§ **THE TASK**:
Each line of the entries below that holds "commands" is needed, copied in full.
· · · · ·
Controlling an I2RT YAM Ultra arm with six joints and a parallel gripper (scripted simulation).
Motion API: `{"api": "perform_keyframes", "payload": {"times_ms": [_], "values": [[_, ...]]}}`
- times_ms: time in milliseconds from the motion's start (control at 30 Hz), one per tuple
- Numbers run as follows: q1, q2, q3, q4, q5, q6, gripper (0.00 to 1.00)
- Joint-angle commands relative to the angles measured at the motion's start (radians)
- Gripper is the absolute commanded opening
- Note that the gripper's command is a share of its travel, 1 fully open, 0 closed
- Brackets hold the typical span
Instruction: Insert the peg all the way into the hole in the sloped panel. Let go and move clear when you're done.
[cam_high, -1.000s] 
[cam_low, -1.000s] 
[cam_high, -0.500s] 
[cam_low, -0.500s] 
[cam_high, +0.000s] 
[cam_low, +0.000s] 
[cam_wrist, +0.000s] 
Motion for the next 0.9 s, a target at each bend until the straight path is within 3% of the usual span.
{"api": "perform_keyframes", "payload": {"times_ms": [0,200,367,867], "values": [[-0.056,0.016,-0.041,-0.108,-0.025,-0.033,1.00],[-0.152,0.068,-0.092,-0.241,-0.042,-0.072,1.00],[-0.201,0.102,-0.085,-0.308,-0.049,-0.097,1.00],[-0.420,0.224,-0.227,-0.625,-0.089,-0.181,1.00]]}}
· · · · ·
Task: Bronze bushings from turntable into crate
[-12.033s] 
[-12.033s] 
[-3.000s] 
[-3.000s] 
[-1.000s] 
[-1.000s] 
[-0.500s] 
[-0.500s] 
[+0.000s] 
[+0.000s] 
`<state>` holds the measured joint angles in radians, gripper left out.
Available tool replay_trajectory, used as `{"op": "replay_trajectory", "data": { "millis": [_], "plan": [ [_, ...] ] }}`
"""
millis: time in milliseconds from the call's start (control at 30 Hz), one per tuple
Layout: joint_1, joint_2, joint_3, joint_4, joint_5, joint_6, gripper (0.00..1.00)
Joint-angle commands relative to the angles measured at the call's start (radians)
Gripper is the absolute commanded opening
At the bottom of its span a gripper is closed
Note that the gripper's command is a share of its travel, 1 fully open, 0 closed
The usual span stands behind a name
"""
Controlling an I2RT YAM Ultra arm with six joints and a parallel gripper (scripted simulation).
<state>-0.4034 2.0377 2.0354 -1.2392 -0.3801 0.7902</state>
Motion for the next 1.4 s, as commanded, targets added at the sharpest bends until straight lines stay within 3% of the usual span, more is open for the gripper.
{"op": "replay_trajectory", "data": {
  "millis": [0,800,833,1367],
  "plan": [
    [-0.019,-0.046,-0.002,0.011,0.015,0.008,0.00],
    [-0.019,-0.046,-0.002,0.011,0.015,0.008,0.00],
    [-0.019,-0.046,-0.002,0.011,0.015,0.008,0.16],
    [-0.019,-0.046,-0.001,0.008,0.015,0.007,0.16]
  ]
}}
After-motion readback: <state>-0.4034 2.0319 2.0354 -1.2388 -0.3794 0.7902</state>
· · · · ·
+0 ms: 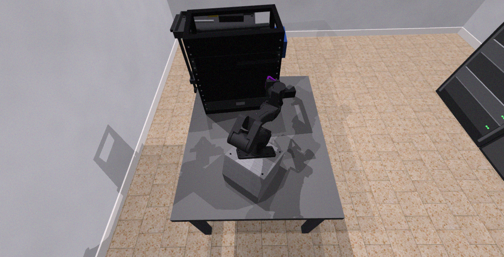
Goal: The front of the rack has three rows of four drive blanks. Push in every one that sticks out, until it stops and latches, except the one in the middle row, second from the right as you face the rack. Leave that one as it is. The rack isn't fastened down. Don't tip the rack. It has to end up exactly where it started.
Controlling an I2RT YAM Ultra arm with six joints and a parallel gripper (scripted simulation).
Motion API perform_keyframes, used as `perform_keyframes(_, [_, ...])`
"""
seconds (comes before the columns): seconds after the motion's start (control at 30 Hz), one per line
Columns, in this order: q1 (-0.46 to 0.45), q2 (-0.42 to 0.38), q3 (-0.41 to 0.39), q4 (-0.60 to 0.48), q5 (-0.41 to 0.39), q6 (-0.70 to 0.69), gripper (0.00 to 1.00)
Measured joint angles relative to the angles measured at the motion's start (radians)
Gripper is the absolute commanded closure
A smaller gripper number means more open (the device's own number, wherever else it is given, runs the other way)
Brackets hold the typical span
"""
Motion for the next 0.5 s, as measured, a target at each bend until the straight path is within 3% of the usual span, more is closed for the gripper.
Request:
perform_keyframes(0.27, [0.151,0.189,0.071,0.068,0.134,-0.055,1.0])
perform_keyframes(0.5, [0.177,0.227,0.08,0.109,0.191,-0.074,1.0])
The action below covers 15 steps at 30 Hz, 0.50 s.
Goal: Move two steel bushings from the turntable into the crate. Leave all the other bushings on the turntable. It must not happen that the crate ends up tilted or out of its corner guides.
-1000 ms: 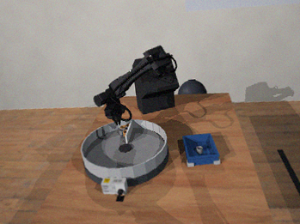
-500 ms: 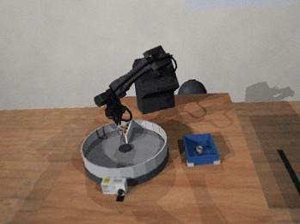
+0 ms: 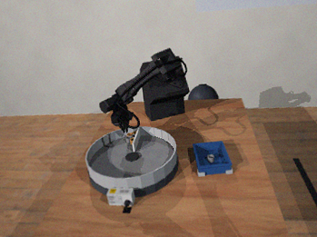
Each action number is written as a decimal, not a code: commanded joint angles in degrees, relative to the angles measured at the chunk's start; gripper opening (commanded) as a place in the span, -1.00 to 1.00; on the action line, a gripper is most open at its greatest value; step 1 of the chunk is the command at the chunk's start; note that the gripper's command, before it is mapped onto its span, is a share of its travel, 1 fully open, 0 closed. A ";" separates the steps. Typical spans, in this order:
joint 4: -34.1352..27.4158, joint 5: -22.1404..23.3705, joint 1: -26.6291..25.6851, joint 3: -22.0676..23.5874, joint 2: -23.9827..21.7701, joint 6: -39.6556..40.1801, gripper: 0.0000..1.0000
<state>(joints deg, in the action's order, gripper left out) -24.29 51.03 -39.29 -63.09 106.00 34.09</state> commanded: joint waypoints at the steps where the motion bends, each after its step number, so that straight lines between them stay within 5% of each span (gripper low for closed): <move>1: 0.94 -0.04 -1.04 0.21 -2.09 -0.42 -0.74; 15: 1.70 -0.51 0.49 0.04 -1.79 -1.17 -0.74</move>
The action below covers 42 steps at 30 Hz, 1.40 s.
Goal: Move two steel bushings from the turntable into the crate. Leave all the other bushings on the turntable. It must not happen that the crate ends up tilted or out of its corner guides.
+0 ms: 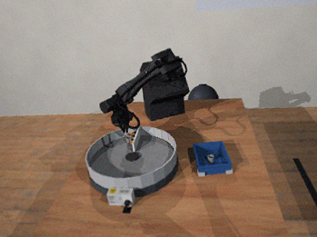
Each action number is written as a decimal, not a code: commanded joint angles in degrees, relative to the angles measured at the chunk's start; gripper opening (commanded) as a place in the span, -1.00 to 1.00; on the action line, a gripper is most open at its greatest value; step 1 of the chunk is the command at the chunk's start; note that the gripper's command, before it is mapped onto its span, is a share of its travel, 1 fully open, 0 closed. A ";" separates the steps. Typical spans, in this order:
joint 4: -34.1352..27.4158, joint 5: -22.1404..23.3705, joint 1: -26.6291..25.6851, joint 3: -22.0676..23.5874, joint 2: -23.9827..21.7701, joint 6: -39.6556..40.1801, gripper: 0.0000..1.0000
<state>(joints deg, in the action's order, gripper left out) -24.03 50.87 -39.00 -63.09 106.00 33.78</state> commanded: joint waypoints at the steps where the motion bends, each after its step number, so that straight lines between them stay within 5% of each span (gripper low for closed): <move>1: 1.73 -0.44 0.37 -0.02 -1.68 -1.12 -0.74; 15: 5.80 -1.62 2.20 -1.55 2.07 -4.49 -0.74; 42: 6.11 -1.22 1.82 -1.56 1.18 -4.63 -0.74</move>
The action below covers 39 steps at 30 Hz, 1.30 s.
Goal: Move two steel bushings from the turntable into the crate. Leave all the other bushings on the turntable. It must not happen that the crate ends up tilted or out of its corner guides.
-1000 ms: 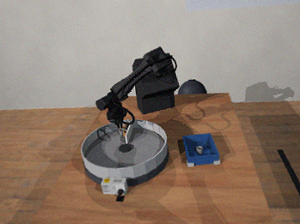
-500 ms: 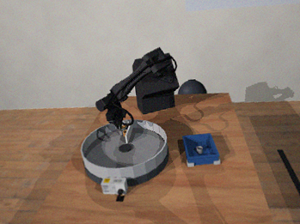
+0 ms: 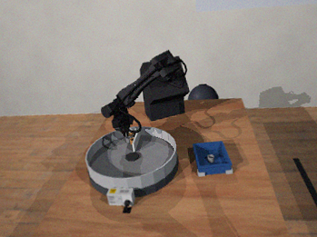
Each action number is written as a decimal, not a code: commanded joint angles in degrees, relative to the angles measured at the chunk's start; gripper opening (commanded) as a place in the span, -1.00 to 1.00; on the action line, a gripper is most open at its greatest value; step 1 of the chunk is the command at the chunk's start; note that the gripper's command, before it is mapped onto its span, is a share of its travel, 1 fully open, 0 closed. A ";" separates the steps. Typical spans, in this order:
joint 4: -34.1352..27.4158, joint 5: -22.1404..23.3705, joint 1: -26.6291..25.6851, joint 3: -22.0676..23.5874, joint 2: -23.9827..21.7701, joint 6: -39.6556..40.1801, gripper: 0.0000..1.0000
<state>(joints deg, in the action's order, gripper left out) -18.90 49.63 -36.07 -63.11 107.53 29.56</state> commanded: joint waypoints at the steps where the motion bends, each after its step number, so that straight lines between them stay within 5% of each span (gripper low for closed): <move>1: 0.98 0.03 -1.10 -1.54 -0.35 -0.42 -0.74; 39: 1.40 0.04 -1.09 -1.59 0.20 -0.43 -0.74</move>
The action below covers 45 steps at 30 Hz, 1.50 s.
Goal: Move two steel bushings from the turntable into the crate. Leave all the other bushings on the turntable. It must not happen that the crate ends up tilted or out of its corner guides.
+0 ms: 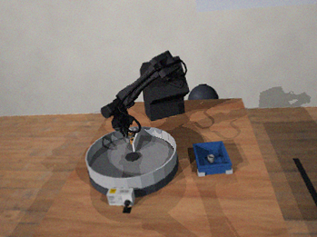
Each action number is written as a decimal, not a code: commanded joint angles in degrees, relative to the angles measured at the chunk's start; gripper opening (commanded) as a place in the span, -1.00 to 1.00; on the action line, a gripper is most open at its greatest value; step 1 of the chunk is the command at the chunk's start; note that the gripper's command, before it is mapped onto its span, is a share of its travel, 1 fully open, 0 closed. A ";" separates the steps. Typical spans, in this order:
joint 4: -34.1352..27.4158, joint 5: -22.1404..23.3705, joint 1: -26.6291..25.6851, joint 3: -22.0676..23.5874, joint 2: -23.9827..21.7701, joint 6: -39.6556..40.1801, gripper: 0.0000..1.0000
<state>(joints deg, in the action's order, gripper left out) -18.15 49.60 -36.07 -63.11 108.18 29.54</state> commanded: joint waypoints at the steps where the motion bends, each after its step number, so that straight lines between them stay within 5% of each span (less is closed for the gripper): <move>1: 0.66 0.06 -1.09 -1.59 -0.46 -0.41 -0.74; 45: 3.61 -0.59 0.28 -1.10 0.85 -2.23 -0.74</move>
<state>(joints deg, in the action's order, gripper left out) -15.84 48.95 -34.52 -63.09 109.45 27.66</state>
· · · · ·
§ **FINISHED TASK**:
- Joint-angle commands relative to the angles measured at the motion's start (radians)
Joint-angle commands relative to the angles measured at the call's start (radians)

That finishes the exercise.